Available data section start

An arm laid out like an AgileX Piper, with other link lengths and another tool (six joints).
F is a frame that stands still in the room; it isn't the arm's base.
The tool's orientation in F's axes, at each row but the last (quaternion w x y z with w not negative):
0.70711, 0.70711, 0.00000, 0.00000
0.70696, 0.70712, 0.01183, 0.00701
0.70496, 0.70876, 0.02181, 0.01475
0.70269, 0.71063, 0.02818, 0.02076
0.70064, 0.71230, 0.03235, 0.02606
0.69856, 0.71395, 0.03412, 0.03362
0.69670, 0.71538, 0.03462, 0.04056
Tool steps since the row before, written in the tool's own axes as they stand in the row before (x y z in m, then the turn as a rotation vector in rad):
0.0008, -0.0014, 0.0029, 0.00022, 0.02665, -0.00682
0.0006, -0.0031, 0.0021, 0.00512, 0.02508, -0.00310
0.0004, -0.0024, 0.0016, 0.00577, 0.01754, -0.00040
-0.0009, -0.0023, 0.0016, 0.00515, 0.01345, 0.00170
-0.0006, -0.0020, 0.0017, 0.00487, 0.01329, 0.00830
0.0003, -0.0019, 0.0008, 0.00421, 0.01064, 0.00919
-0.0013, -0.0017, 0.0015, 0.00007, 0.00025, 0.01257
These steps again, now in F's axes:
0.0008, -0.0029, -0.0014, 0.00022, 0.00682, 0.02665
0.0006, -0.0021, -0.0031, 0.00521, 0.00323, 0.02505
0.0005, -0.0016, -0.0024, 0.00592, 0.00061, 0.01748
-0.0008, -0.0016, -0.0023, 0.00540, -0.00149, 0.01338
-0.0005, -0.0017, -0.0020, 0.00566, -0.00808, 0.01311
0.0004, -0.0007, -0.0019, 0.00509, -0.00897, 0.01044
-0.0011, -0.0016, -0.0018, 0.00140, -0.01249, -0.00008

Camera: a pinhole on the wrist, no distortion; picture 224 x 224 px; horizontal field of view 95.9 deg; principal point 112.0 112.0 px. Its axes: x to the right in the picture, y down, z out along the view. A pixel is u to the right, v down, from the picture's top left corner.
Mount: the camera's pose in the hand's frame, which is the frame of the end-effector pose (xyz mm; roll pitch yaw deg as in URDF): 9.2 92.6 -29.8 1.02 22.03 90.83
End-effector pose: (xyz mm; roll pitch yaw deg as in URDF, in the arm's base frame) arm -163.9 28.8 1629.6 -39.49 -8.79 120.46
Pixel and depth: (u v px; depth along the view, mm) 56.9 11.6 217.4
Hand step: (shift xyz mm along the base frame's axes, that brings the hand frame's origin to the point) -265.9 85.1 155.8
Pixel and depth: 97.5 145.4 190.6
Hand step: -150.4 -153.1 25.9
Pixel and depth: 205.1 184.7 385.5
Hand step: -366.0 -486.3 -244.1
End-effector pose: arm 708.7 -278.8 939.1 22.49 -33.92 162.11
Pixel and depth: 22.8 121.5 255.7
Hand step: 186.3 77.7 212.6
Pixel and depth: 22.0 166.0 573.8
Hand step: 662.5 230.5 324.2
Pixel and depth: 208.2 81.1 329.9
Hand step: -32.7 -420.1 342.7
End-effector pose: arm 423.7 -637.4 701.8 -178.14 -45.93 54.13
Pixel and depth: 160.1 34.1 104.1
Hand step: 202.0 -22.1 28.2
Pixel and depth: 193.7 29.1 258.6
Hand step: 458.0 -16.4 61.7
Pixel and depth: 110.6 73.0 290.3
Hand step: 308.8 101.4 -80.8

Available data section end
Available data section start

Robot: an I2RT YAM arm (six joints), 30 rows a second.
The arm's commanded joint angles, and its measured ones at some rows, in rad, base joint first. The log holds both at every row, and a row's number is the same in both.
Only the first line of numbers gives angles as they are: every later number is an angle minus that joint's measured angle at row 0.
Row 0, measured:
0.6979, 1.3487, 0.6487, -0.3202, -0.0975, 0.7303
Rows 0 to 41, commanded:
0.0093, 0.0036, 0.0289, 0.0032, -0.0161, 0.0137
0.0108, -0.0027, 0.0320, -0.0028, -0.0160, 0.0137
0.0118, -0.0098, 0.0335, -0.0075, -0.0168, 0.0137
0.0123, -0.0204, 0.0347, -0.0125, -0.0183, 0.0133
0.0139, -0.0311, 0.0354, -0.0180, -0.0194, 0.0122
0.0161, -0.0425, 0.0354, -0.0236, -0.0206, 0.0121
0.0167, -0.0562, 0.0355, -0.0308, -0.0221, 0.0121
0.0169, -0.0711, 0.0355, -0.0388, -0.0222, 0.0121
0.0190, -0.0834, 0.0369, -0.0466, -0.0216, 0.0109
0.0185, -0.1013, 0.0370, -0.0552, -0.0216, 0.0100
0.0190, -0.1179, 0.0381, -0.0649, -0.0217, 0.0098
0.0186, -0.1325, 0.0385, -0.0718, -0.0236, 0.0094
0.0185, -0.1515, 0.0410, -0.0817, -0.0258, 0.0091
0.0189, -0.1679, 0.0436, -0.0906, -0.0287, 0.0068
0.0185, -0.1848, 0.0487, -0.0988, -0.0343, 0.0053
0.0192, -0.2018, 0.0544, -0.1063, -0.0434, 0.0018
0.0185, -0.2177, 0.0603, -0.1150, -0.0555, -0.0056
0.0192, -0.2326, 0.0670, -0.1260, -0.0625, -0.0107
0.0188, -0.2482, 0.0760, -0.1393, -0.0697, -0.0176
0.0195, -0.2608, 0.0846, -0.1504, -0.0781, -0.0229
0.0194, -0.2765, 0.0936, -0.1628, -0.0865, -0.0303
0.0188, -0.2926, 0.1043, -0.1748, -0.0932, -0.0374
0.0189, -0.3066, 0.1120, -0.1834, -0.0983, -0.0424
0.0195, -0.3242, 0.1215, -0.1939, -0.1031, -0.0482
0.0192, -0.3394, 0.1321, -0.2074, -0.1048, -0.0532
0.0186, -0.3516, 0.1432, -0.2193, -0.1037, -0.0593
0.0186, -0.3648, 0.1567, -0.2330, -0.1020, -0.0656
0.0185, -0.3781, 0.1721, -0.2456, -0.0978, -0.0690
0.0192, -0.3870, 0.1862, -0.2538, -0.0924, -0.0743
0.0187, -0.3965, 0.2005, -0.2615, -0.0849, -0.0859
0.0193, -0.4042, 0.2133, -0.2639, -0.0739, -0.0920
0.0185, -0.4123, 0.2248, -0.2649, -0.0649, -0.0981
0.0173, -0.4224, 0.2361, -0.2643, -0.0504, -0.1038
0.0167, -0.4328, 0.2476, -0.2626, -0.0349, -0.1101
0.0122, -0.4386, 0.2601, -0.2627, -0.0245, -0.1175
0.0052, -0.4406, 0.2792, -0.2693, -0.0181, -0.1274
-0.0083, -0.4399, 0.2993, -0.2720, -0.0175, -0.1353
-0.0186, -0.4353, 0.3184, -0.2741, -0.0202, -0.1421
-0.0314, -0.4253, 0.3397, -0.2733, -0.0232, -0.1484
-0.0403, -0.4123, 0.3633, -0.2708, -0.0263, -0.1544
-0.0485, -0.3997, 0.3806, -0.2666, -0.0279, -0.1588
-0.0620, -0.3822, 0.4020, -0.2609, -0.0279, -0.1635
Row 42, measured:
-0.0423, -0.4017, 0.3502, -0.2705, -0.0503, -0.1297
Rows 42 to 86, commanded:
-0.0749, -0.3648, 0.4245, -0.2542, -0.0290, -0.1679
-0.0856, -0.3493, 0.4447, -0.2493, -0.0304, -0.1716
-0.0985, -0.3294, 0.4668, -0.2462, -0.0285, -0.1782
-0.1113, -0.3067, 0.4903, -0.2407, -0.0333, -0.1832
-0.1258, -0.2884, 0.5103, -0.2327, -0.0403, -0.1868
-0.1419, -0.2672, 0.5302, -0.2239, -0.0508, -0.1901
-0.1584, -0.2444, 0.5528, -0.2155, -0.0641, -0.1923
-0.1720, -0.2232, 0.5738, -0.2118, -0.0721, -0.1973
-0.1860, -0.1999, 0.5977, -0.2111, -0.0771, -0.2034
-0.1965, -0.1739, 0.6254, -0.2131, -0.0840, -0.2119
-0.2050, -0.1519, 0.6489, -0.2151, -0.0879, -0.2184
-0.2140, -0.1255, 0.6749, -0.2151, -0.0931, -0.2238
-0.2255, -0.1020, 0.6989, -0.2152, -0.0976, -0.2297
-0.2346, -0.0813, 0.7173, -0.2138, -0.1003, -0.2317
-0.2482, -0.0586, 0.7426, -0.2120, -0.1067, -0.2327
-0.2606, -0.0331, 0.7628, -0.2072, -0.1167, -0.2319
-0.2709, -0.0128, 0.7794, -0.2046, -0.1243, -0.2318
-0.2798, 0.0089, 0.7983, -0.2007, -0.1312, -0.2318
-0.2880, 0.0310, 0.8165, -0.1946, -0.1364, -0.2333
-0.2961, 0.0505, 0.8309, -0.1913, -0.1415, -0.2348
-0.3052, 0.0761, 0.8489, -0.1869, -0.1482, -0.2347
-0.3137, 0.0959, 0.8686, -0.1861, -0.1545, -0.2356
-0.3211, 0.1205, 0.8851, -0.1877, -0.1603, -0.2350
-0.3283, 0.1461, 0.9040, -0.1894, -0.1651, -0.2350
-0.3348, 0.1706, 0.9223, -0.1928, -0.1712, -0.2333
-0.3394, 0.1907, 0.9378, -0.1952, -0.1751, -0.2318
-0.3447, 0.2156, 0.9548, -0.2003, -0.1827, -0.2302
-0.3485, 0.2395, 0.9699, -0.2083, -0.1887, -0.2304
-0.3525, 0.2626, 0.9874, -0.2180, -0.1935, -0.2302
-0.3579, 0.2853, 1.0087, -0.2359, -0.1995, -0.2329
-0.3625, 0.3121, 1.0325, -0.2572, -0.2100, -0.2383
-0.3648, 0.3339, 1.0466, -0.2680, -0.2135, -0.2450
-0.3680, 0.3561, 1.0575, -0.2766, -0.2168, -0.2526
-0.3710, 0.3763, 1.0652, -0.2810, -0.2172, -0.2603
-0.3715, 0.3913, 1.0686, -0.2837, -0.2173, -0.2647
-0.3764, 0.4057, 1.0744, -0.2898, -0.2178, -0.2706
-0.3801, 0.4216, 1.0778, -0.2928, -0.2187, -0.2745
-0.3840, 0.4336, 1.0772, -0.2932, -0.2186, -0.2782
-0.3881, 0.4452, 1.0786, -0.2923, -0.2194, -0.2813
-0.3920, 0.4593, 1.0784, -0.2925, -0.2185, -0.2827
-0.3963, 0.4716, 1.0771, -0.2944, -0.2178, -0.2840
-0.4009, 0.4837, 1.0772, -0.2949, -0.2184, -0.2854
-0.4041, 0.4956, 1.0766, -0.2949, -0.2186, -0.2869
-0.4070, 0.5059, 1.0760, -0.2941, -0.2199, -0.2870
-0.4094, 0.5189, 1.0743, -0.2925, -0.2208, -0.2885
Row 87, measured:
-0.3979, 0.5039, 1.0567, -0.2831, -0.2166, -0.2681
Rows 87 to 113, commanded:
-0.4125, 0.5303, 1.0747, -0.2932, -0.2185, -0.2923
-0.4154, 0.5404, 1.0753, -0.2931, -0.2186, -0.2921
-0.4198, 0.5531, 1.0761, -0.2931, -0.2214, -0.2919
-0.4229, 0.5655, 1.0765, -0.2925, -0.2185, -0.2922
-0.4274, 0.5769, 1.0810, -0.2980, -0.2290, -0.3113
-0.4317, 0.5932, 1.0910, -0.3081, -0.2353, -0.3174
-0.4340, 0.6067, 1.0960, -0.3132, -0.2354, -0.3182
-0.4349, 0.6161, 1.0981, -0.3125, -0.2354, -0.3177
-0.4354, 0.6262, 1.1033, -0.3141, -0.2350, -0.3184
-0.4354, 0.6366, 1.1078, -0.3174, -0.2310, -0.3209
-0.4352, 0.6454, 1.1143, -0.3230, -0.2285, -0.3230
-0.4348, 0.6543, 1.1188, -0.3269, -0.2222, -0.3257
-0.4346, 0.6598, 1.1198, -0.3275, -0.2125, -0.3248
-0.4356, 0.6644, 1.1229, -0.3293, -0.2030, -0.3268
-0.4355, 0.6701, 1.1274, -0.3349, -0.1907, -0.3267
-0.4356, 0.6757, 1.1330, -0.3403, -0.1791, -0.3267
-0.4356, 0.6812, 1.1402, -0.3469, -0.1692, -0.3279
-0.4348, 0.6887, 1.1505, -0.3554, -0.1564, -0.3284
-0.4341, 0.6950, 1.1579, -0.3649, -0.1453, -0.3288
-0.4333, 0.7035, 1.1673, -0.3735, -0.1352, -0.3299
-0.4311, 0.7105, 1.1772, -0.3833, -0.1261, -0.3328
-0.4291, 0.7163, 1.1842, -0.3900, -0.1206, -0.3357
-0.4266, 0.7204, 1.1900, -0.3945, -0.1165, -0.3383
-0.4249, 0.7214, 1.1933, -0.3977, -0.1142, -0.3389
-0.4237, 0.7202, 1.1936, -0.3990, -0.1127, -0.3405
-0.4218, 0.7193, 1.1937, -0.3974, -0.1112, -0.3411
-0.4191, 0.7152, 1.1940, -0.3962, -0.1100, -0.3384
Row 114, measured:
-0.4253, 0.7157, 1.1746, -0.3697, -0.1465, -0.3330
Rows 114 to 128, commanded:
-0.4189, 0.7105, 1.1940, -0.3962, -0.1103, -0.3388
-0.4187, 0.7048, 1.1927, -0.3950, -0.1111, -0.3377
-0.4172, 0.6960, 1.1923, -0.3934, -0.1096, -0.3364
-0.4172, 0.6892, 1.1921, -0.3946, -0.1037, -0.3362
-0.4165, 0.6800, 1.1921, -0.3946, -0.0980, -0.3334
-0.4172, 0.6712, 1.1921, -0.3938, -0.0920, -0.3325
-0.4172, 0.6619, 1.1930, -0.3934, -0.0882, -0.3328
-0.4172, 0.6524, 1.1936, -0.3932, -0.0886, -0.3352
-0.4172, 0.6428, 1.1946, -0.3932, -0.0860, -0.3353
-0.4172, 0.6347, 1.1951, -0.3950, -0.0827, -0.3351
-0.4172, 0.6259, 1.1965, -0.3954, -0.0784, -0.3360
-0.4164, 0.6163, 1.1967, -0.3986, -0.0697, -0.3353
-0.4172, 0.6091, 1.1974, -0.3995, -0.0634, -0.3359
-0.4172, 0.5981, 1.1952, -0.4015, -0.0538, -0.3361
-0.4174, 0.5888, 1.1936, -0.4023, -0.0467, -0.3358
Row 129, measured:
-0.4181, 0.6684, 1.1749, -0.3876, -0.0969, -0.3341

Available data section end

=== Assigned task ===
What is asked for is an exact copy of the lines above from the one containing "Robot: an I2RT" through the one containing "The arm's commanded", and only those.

=== Exercise answer ===
Robot: an I2RT YAM arm (six joints), 30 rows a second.
The arm's commanded joint angles, and its measured ones at some rows, in rad, base joint first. The log holds both at every row, and a row's number is the same in both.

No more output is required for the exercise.